● Exercise prompt
Output all records precisely as written.

□ □ □ □

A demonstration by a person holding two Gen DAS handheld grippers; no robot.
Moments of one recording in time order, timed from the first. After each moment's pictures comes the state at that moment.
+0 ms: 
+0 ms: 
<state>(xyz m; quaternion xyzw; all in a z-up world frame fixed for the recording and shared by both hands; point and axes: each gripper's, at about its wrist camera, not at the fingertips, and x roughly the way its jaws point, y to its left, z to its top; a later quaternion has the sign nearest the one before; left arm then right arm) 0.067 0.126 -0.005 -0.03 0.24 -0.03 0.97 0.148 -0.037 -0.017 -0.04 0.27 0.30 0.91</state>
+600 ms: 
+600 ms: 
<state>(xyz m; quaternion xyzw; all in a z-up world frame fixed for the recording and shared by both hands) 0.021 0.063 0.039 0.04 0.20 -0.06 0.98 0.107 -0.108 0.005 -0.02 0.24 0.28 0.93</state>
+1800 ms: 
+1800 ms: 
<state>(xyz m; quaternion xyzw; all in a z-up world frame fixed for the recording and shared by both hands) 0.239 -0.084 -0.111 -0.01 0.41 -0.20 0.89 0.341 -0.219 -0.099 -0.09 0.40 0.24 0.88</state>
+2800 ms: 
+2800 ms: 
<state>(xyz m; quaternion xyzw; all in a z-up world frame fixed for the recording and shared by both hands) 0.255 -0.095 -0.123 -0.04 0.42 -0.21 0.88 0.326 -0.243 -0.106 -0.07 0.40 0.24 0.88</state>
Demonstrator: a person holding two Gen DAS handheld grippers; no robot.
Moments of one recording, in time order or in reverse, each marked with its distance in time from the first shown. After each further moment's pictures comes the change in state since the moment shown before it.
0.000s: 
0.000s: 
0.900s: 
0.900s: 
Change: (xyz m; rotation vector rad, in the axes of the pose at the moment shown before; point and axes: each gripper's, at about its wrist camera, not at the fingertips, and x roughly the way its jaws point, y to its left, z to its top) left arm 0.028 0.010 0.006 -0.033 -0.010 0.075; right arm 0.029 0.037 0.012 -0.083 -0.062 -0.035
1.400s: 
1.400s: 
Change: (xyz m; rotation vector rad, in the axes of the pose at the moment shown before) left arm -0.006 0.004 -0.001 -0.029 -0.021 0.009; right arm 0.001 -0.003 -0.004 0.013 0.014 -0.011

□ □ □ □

● Response area
A demonstration by a person holding two Gen DAS handheld grippers; no robot.
Moments of one recording in time order, timed from the first. After each moment's pictures comes the state at that moment.
+0 ms: 
+0 ms: 
<state>(xyz m; quaternion xyzw; all in a z-up world frame fixed for the recording and shared by both hands; point and axes: each gripper's, at about its wrist camera, not at the fingertips, and x roughly the way its jaws point, y to its left, z to its top; a later quaternion has the sign nearest the one before; left arm then right arm) 0.067 0.126 -0.005 -0.03 0.24 -0.03 0.97 0.148 -0.037 -0.017 -0.04 0.27 0.30 0.91</state>
+600 ms: 
+600 ms: 
<state>(xyz m; quaternion xyzw; all in a z-up world frame fixed for the recording and shared by both hands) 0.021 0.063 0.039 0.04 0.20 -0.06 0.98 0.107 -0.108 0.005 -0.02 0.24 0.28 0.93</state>
+1800 ms: 
+1800 ms: 
<state>(xyz m; quaternion xyzw; all in a z-up world frame fixed for the recording and shared by both hands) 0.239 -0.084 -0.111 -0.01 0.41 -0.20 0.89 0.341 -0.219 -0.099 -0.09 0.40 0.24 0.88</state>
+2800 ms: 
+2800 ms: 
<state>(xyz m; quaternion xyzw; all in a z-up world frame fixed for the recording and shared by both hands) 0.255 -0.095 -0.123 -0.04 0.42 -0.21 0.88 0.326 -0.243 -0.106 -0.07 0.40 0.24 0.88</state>
Demonstrator: a person holding two Gen DAS handheld grippers; no robot.
Moments of one recording, in time order or in reverse, each marked with its distance in time from the first shown. After each further moment's pictures comes the change in state since the moment shown before it.
0.000s: 
0.000s: 
0.900s: 
0.900s: 
Change: (xyz m; rotation vector rad, in the axes of the pose at the moment shown before; point and axes: each gripper's, at about its wrist camera, not at the fingertips, and x roughly the way its jaws point, y to its left, z to its top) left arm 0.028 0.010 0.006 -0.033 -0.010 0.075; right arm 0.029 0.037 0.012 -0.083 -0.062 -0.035
1.400s: 
1.400s: 
Change: (xyz m; rotation vector rad, in the axes of the pose at the moment shown before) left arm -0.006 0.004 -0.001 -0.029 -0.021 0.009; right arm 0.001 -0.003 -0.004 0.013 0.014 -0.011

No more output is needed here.